The Food and Drug Administration (FDA) has approved Omisirge® (omidubicel-onlv) for use in adults and pediatric patients 12 years and older with hematologic malignancies who are planned for umbilical cord blood transplantation following myeloablative conditioning to reduce the time to neutrophil recovery and the incidence of infection.
Omidubicel-onlv is a nicotinamide modified allogeneic hematopoietic progenitor cell therapy derived from cord blood. Treatment is administered as a single intravenous dose; each dose is patient-specific and contains healthy stem cells from an allogeneic pre-screened donor.
The approval was based on data from a multicenter, randomized, phase 3 trial (ClinicalTrials.gov Identifier: NCT02730299) that included patients 12 to 65 years of age with hematologic malignancies (eg, acute lymphoblastic leukemia, acute myeloid leukemia, myelodysplastic syndrome, chronic myeloid leukemia or lymphoma) who were eligible for allogeneic transplantation.
Patients were randomly assigned to receive omidubicel-onlv (n=62) or standard umbilical cord blood transplantation (UCBT; n=63). Efficacy was based on time to neutrophil recovery following transplantation and the incidence of Blood and Marrow Transplant Clinical Trials Network grade 2/3 bacterial or grade 3 fungal infections through day 100 following transplantation.
Results showed 87% of patients who received omidubicel-onlv achieved neutrophil recovery compared with 83% of those who received UCBT. The median time to neutrophil recovery was 12 days in the omidubicel-onlv arm and 22 days in the UCBT arm (P <.001). Grade 2/3 bacterial or grade 3 fungal infections through day 100 following transplantation occurred in 39% of patients in the omidubicel-onlv arm and 60% of patients in the UCBT arm.
The most common adverse reactions reported with omidubicel-onlv were infections, graft vs host disease (GvHD), and infusion reactions. The Omisirge labeling includes a Boxed Warning regarding the risk of infusion reactions, GvHD, engraftment syndrome, and graft failure. Due to the potential for severe adverse reactions, health care professionals should assess the risks and benefits of using the treatment.

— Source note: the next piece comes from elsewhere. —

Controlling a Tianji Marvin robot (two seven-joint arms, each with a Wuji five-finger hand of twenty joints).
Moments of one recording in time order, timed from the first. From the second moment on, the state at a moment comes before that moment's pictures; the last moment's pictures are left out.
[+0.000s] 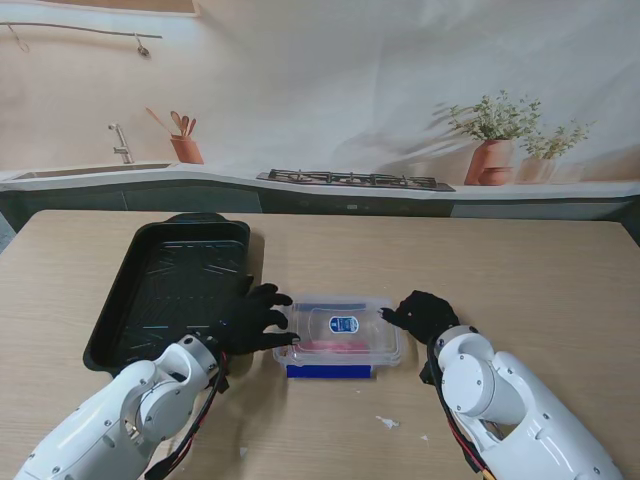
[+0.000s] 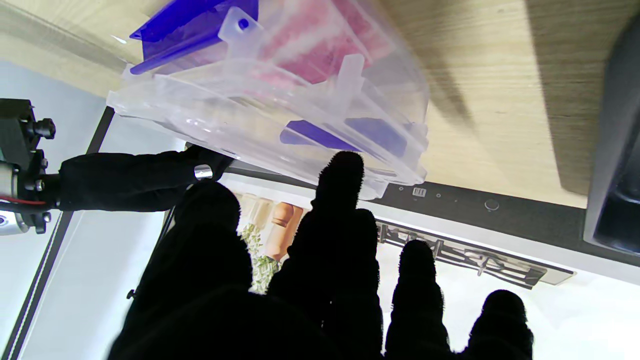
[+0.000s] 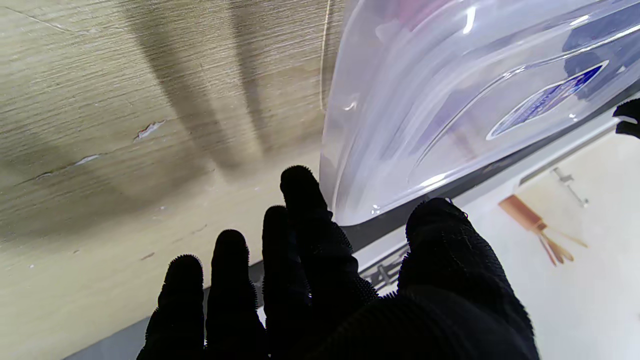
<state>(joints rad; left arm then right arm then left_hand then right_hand) 1.49 -1.07 -1.04 -1.52 0.85 -0.23 0.09 -1.57 -1.09 1.19 -1.64 -0.59 0.30 0.09 0.78 -0.09 0.06 -0.07 0.88 0.24 0.38 0.24 0.42 0.11 0.34 0.28 0.16 0.15 0.30 0.39 -0.08 0.34 0.05 0.32 0.75 -0.03 0.01 -0.07 0.78 0.30 0.33 0.50 0.37 0.18 0.68 0.35 0.16 0.16 0.53 0.33 -0.01 0.09 0.35 0.68</state>
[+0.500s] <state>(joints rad) 1.50 -1.07 -1.03 -1.52 0.86 -0.23 0.11 -1.58 -1.09 1.19 -1.65 -0.60 0.34 0.10 0.75 -0.10 0.12 -0.07 0.90 0.21 0.38 0.24 0.45 0.11 0.35 0.28 0.19 0.16 0.31 0.39 -0.08 0.34 0.05 0.36 0.75 -0.03 0.01 -0.07 0.78 0.30 0.33 0.50 0.37 0.20 0.68 0.34 0.18 0.18 0.56 0.34 0.01 0.10 0.35 0.69</state>
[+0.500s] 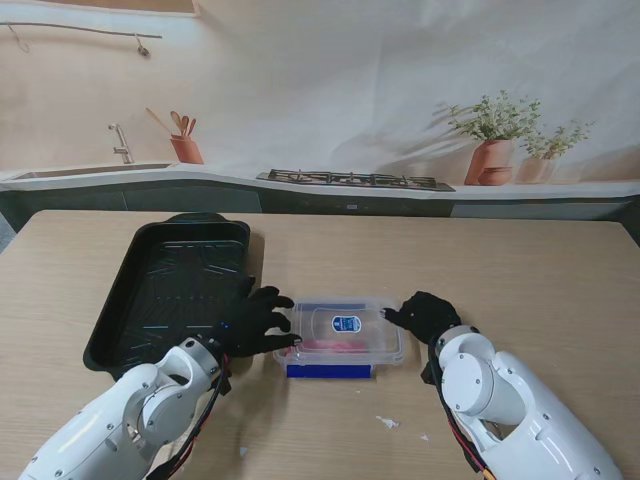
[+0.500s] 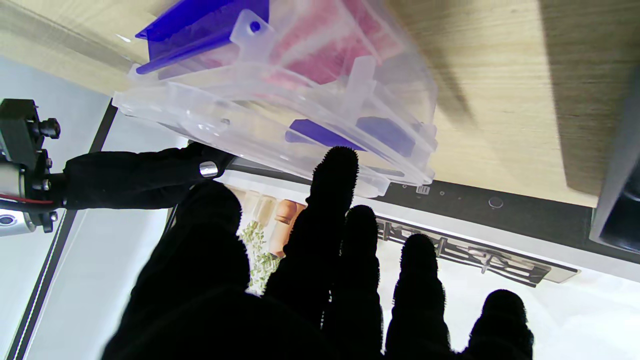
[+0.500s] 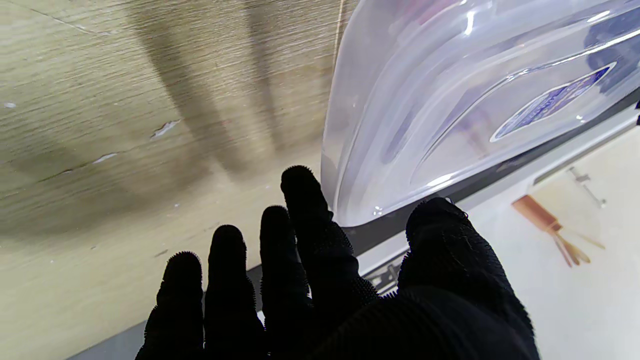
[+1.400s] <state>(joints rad) 1.48 -1.07 -1.01 -1.51 0.84 -0.23 0.08 -1.57 -1.13 1.23 -1.67 -0.23 0.55 0.07 0.74 -0.12 0.19 -0.07 0.91 0.21 0.39 0.24 0.45 0.11 0.35 0.28 0.19 0.16 0.31 0.40 -0.08 0.34 0.05 0.37 0.58 -0.32 0.51 -0.07 0.65 0.35 0.39 0.68 0.39 0.30 0.89 0.46 0.32 0.26 0.89 0.50 0.16 0.19 0.48 0.87</state>
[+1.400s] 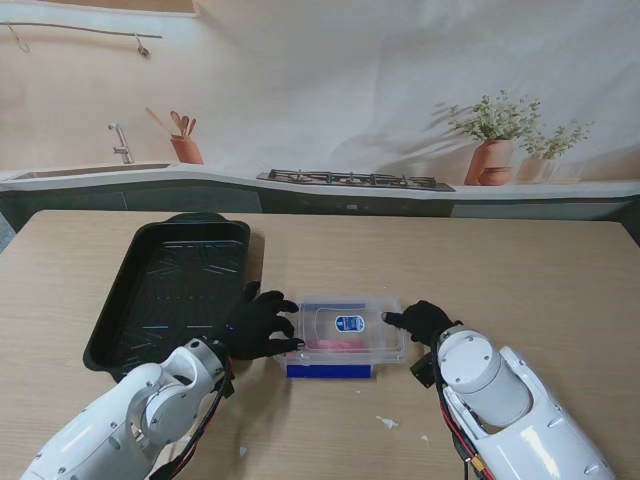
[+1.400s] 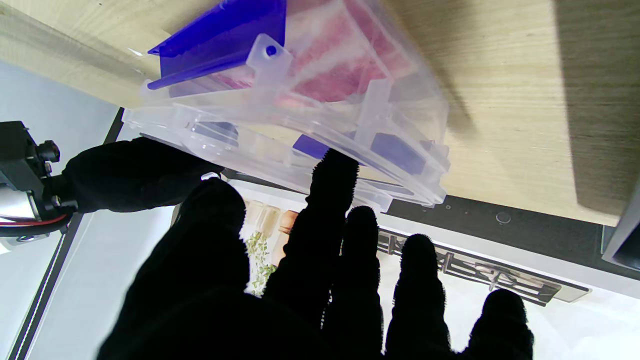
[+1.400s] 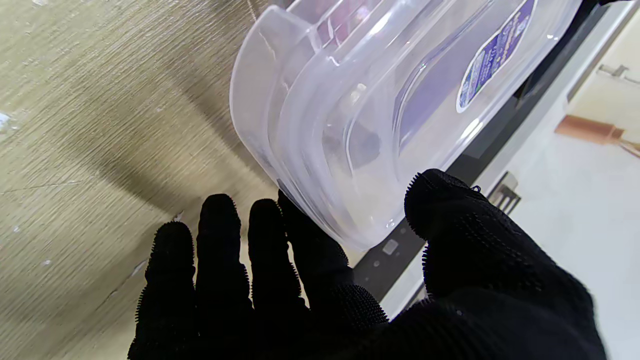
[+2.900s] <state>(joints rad) 1.50 -1.07 -1.04 -1.50 0.84 -0.28 0.13 -1.60 -1.17 1.27 -1.73 -0.12 0.50 -0.06 0.69 -0.14 0.25 -0.07 0.92 0.27 0.44 0.25 0.42 0.12 0.35 0.30 0.19 0.17 0.31 0.40 -0.08 0.34 0.05 0.37 0.76 -0.54 0.72 -0.23 0.68 0.35 0.87 0.63 0.88 0.32 1.09 0.67 0.97 0.28 1.22 0.67 0.56 0.38 1.29 0.71</state>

“Today’s approval is an important advance in cell therapy treatment in patients with blood cancers,” said Peter Marks, MD, PhD, director of the FDA’s Center for Biologics Evaluation and Research. “Hastening the return of the body’s white blood cells can reduce the possibility of serious or overwhelming infection associated with stem cell transplantation. This approval reflects the FDA’s continued commitment to supporting development of innovative therapies for life-threatening cancers.”